[Collection entries]

▽

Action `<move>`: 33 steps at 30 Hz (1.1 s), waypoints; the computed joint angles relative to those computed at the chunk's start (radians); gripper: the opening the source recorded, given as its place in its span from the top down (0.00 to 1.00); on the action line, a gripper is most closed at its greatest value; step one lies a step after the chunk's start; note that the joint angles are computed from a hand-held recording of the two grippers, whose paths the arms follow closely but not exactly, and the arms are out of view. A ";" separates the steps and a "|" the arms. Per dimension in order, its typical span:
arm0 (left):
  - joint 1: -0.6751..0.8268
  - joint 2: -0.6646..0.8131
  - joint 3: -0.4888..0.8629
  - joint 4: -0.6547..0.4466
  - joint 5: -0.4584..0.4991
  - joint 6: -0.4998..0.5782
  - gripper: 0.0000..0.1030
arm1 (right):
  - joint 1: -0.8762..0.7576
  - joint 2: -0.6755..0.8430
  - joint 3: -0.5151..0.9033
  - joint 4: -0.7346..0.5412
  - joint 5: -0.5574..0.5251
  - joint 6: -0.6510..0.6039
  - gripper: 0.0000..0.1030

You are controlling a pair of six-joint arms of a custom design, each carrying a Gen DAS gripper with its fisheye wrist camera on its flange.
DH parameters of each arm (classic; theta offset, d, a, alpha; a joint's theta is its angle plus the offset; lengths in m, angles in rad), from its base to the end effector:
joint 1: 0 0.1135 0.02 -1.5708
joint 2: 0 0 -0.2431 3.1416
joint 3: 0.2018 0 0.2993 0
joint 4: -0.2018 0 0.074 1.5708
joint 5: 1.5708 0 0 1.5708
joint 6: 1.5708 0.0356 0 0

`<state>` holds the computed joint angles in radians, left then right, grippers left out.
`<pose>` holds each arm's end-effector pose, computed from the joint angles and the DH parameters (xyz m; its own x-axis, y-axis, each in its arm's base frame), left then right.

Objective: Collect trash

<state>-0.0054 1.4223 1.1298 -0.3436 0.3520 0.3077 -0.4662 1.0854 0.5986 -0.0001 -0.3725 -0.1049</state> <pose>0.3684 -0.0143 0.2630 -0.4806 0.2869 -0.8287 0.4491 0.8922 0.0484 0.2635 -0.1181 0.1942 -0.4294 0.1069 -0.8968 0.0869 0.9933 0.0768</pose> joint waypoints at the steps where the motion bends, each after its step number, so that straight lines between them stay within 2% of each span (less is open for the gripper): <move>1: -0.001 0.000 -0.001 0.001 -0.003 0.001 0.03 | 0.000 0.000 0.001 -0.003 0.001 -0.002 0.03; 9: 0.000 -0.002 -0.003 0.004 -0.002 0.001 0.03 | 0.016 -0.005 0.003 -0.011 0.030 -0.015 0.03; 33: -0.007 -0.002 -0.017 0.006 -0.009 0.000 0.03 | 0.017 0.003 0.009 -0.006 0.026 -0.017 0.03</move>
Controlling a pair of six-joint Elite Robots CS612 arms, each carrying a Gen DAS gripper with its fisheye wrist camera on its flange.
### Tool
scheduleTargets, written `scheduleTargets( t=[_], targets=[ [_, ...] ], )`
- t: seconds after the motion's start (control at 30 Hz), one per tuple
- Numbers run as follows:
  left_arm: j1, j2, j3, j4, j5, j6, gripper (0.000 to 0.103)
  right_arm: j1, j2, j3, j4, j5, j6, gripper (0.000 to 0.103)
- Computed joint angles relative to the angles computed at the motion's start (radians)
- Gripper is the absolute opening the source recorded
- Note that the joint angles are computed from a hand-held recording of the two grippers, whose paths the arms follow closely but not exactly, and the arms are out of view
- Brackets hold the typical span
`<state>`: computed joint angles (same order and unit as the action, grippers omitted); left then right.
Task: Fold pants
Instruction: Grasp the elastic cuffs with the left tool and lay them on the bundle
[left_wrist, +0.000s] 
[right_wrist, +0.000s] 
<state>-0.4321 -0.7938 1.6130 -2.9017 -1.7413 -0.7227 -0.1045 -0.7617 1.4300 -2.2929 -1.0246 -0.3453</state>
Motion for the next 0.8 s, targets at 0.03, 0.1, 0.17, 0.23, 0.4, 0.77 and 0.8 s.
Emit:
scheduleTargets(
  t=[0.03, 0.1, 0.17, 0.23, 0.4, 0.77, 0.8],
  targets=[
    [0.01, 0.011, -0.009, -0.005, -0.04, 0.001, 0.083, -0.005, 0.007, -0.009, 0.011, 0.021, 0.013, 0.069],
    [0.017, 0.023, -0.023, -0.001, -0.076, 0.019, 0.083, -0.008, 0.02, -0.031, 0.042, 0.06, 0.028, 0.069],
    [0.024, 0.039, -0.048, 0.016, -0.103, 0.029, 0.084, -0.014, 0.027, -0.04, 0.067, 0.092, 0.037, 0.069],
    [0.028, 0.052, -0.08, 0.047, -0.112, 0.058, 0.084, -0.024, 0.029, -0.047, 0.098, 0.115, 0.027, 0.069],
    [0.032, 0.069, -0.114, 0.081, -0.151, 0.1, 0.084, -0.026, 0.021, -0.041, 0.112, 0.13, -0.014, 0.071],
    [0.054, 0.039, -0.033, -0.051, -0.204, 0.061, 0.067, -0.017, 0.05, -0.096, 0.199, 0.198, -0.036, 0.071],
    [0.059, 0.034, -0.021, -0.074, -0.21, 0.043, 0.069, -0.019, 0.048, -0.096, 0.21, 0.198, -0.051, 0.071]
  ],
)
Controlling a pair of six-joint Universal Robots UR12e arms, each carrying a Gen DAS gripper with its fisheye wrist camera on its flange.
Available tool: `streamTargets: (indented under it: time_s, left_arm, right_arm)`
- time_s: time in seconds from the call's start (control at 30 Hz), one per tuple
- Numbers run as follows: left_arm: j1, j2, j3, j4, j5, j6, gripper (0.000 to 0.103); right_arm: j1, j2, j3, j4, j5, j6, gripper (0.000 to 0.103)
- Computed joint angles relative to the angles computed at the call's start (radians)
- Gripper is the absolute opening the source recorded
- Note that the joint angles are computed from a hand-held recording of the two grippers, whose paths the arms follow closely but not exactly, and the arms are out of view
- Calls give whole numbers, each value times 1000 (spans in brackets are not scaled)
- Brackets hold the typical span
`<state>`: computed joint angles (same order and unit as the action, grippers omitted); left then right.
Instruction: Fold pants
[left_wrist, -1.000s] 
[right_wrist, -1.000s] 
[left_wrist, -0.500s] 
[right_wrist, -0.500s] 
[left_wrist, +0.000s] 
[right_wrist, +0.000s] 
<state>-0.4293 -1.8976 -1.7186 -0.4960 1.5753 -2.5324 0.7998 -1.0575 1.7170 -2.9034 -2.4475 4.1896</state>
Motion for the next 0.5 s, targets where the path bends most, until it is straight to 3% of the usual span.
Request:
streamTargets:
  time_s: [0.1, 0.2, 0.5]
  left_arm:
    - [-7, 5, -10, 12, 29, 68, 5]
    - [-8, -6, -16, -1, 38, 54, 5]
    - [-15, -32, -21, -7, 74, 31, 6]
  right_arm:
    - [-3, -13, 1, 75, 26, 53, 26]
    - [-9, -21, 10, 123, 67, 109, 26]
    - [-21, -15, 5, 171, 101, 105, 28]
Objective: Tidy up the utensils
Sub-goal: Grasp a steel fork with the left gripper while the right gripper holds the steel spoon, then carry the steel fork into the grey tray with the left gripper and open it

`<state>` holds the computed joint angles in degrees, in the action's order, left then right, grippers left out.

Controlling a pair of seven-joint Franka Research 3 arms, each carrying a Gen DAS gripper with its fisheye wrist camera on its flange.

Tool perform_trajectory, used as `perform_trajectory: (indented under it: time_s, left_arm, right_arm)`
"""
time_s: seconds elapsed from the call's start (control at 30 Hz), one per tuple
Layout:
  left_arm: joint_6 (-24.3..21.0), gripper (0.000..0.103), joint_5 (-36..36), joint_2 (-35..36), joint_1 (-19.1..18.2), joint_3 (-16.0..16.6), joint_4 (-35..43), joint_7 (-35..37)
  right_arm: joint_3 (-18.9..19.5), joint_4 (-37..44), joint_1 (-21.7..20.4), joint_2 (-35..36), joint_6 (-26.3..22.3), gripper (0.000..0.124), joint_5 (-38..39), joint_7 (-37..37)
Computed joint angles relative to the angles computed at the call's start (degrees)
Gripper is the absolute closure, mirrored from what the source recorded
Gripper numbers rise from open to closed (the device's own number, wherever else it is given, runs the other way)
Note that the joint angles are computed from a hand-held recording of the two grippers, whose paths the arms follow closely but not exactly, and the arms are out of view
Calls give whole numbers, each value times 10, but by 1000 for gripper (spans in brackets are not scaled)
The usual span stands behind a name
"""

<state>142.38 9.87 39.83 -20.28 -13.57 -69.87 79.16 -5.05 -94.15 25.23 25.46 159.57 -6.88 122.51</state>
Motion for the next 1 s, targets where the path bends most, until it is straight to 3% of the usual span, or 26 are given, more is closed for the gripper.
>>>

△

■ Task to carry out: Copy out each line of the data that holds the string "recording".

■ The completed task:
Action `<move>`: 33 steps at 30 Hz (1.1 s), waypoints; the computed joint angles relative to those computed at the chunk's start (radians); gripper: the opening the source recorded, given as its place in its span from the top down (0.00 to 1.00); on the action line, a gripper is most closed at its greatest value; step one lies a step after the chunk's start; note that the joint angles are computed from a hand-held recording of the two grippers, whose paths the arms follow closely but not exactly, and the arms are out of view. A ";" separates the steps and a "|" the arms. Per dimension in order, its typical span:
- Note that the joint angles are computed from a hand-held recording of the two grippers, whose paths the arms follow closely but not exactly, and the arms are out of view
- Note that the joint angles are computed from a hand-held recording of the two grippers, whose paths the arms follow closely but not exactly, and the arms are out of view
Note that the joint angles are computed from a hand-held recording of the two grippers, whose paths the arms follow closely but not exactly, and the arms are out of view

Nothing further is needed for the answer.